Mixed Convective Heat Transfer in a Lid-Driven Concentric Trapezoidal Enclosure: Numerical Simulation

This study investigates the implications of the area ratio (AR) and Grashof number (Gr) on fluid flow properties and heat transfer due to mixed convection around heated trapezoidal blocks located concentrically inside a larger trapezium driven by a lid. The outer trapezium's upper and lower horizontal walls are moving in opposite directions. The model developed was solved using the finite element technique. The inner walls of the trapezium are retained at an isothermal temperature, while the slanted outer walls of the trapezium are perfectly insulated.

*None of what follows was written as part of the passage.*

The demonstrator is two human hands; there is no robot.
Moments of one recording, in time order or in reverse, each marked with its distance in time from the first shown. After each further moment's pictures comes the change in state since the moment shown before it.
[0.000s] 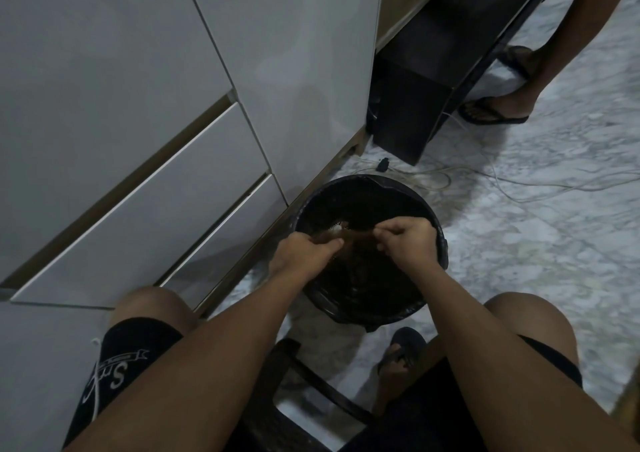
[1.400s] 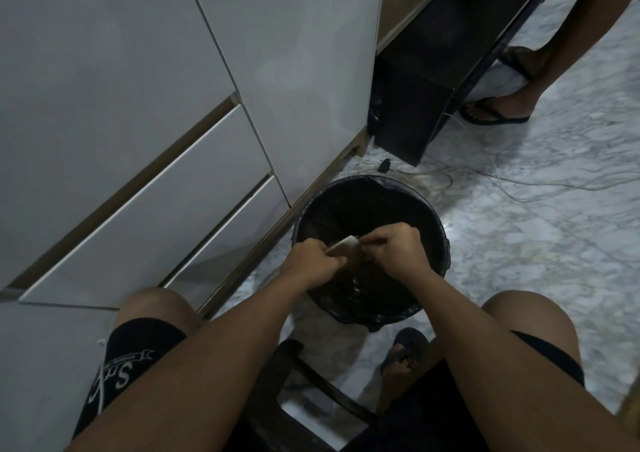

The upper and lower walls of the enclosure are subjected to normalized sinusoidal temperatures. Grashof number in the range of 10(3)<= Gr <= 10(5) and area ratios (AR) of 1/3, 1/4 and 1/5 were investigated. The simulation outcomes are displayed as stream function, isothermal contours, and local Nusselt number. Considering the interval of 1/5 <= AR <= 1/3 for the inner block, the Nusselt number increase with diminishing area ratio for the upper wall, while the response of the lower wall to Gr variation is a function of the AR considered. At the bottom wall of the outer trapezium, results showed that the rate of heat transfer was not significantly affected by changes in area ratio. Furthermore, as the AR reduces, the heat transmission along the top wall of the outer trapezium improves with the Grashof number, with the least and peak heat transfer enhancements occurring at 50% and 100% percent of the wall length, respectively.